Baluster
The baluster was a single vertical post in a railing. One post. The balustrade was the whole assembly — the row of balusters plus the rail on top and the base on the bottom. But the baluster was the individual. The soldier in the line. The baluster stood between you and the drop. The baluster was the reason you did not fall off the balcony or the staircase or the bridge. One baluster did nothing. A hundred balusters saved your life.
The baluster was turned on a lathe. The turner clamped a square blank of wood or stone between two centers and spun it and held a chisel against the spinning blank and the chisel carved the shape. The shape was a vase. A swelling in the middle and a narrowing at the top and bottom. The vase shape came from the pomegranate flower. The Italian word balaustra means pomegranate flower. The railing on your front porch is named after a fruit that grows in the Mediterranean. The name traveled farther than the fruit.
The spacing between balusters was not decorative.

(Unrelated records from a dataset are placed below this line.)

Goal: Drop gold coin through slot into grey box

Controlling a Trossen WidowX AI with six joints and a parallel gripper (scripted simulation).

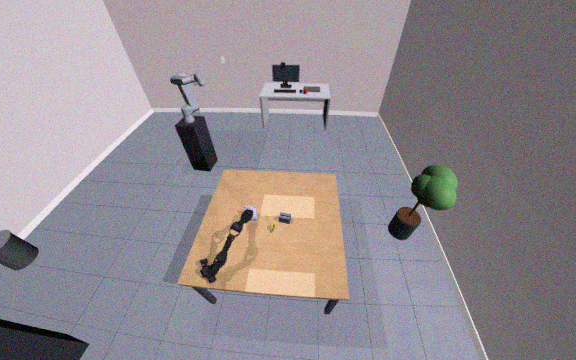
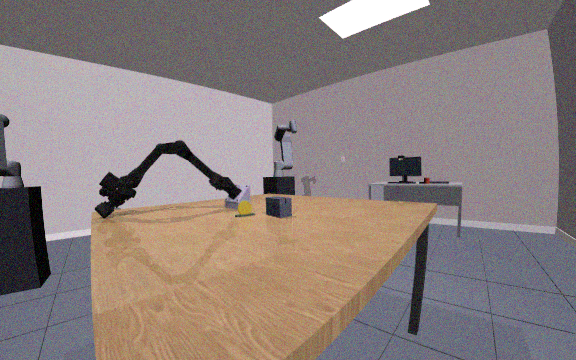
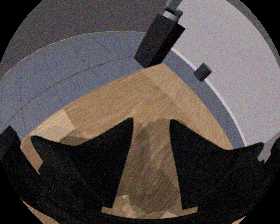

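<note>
Now: gripper tip 530 mm to the right of the gold coin and 440 mm short of it.
</note>
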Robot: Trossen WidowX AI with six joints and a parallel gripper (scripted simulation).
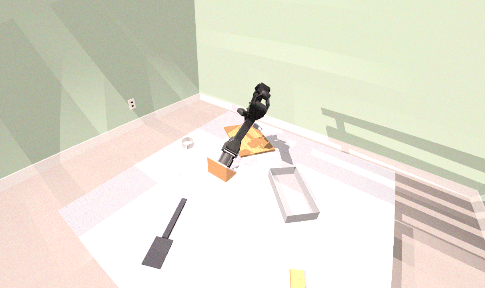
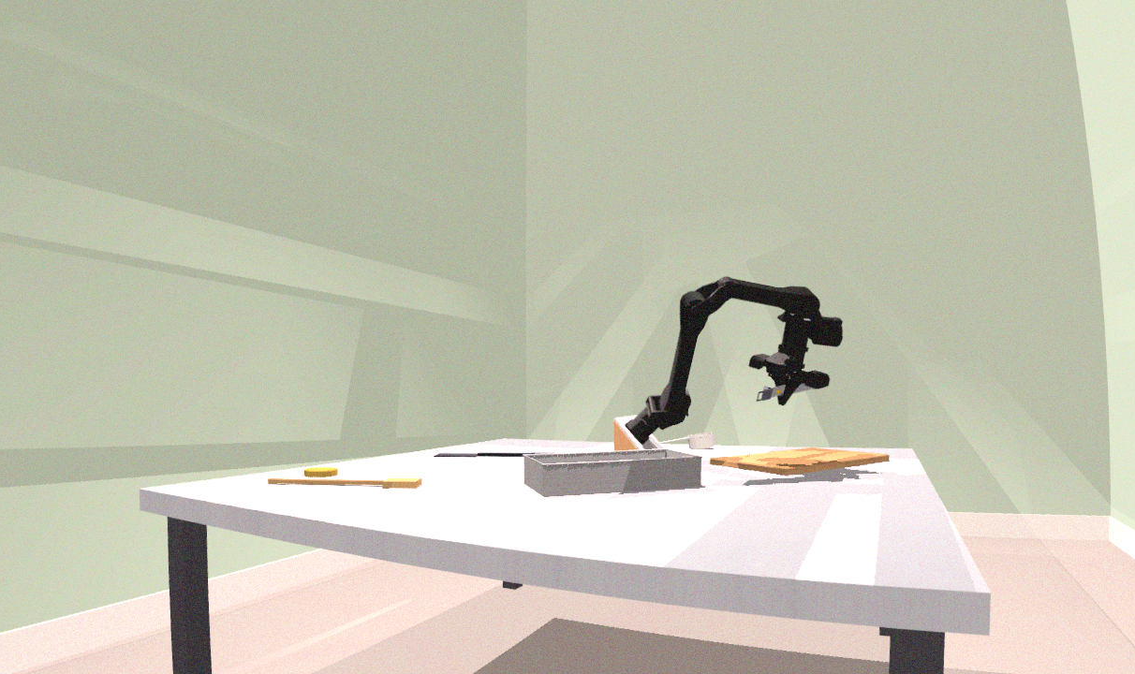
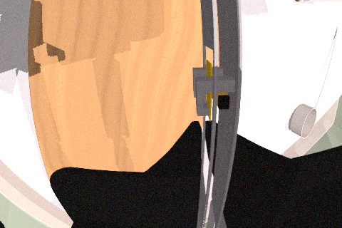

The spacing was code. Four inches. No gap wider than four inches. A child head cannot fit through a four-inch gap. The building code wrote the spacing and the spacing was a law about children and the law was invisible to every adult who walked past the railing without thinking about it. The baluster spacing was an act of protection disguised as architecture. The building protected the child and the child did not know and the adult did not notice and the baluster did not care about credit.
The cast iron baluster replaced the turned wood baluster in the nineteenth century. The foundry poured iron into a mold and the mold produced a hundred identical balusters in a day. The lathe produced one baluster in an hour. The foundry won on speed. The lathe won on character. The turned baluster had tool marks from the chisel. Each mark was a moment when the turner hand moved. The cast baluster had no marks. The cast baluster was born complete. The turned baluster was made. There is a difference between being born and being made.
They use aluminum pickets now. Straight vertical bars with no shape. No vase. No swelling. No pomegranate. The aluminum picket is a line. The line keeps you from falling and the line does nothing else. The baluster kept you from falling and told you a story about a fruit and a turner and a lathe and a chisel and a hand. The aluminum picket is efficient. The baluster was generous. Efficiency gives you what you need. Generosity gives you what you did not know you wanted.